◆ **Prompt**
When you return the entries, keep every word and mark exactly as it is.

◆ **Given data**

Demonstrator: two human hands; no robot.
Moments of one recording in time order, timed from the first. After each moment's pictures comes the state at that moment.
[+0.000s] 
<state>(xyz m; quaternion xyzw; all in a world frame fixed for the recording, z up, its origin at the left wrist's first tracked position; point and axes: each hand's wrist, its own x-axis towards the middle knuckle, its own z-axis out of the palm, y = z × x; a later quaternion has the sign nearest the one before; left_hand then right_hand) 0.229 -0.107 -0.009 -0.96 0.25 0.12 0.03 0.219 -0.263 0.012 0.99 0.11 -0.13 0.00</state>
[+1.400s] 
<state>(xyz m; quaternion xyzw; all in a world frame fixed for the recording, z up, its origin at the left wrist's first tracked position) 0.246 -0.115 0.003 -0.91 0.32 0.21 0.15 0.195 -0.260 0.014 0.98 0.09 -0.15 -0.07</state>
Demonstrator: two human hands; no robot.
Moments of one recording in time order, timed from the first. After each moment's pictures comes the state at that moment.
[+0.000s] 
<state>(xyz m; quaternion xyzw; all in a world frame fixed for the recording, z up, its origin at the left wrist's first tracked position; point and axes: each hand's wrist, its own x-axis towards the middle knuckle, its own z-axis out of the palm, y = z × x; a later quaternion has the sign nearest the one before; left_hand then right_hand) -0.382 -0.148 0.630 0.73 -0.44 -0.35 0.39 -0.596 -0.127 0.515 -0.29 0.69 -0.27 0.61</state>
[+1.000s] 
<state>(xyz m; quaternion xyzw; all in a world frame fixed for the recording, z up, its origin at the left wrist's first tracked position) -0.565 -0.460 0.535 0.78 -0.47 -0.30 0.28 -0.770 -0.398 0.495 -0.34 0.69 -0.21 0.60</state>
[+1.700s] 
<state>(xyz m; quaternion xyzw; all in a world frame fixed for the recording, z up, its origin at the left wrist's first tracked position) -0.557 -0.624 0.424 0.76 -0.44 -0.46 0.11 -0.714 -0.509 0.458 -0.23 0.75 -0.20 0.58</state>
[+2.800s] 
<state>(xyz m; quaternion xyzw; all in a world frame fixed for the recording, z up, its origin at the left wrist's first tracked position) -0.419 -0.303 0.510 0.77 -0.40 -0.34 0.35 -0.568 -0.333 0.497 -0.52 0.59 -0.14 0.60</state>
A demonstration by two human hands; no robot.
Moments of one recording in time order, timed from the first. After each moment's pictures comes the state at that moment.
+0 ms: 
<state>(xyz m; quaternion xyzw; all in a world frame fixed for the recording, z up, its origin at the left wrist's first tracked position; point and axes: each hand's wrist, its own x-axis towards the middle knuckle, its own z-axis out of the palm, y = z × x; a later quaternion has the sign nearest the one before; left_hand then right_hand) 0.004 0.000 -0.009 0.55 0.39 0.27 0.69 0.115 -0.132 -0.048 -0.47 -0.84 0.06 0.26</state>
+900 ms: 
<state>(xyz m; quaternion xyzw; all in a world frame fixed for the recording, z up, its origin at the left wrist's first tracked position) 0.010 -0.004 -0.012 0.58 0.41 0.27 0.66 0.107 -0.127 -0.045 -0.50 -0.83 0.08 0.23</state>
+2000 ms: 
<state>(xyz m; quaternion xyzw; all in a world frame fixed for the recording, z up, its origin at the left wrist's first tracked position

◆ **The answer**
Demonstrator: two human hands; no robot.
Moments of one recording in time order, timed from the first. After each moment's pictures comes the state at that moment.
[+0.000s] 
<state>(xyz m; quaternion xyzw; all in a world frame fixed for the recording, z up, its origin at the left wrist's first tracked position; point and axes: each hand's wrist, its own x-axis towards the middle knuckle, its own z-axis out of the palm, y = z × x; a later quaternion has the sign nearest the one before; left_hand then right_hand) 0.229 -0.107 -0.009 -0.96 0.25 0.12 0.03 0.219 -0.263 0.012 0.99 0.11 -0.13 0.00</state>
[+1.400s] 
<state>(xyz m; quaternion xyzw; all in a world frame fixed for the recording, z up, its origin at the left wrist's first tracked position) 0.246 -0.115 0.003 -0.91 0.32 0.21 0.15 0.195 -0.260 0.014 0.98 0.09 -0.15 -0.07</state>
Demonstrator: two human hands; no robot.
Moments of one recording in time order, timed from the first. After each moment's pictures comes the state at that moment.
[+0.000s] 
<state>(xyz m; quaternion xyzw; all in a world frame fixed for the recording, z up, its origin at the left wrist's first tracked position; point and axes: each hand's wrist, its own x-axis towards the middle knuckle, its own z-axis out of the palm, y = z × x; a later quaternion has the sign nearest the one before; left_hand then right_hand) -0.382 -0.148 0.630 0.73 -0.44 -0.35 0.39 -0.596 -0.127 0.515 -0.29 0.69 -0.27 0.61</state>
[+1.000s] 
<state>(xyz m; quaternion xyzw; all in a world frame fixed for the recording, z up, its origin at the left wrist's first tracked position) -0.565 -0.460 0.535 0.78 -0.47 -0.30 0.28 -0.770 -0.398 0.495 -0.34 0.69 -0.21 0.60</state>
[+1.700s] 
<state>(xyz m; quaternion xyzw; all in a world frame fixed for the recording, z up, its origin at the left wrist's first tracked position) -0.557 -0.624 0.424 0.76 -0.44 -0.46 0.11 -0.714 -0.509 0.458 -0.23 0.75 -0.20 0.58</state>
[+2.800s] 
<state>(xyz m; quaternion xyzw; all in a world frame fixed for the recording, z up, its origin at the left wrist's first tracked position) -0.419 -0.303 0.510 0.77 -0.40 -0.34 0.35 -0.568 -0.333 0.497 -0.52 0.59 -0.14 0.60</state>
A demonstration by two human hands; no robot.
Moments of one recording in time order, timed from the first. After each moment's pictures comes the state at that moment.
+0 ms: 
<state>(xyz m; quaternion xyzw; all in a world frame fixed for the recording, z up, its origin at the left wrist's first tracked position; point and axes: each hand's wrist, its own x-axis towards the middle knuckle, its own z-axis out of the palm, y = z × x; a later quaternion has the sign nearest the one before; left_hand then right_hand) 0.004 0.000 -0.009 0.55 0.39 0.27 0.69 0.115 -0.132 -0.048 -0.47 -0.84 0.06 0.26</state>
+900 ms: 
<state>(xyz m; quaternion xyzw; all in a world frame fixed for the recording, z up, its origin at the left wrist's first tracked position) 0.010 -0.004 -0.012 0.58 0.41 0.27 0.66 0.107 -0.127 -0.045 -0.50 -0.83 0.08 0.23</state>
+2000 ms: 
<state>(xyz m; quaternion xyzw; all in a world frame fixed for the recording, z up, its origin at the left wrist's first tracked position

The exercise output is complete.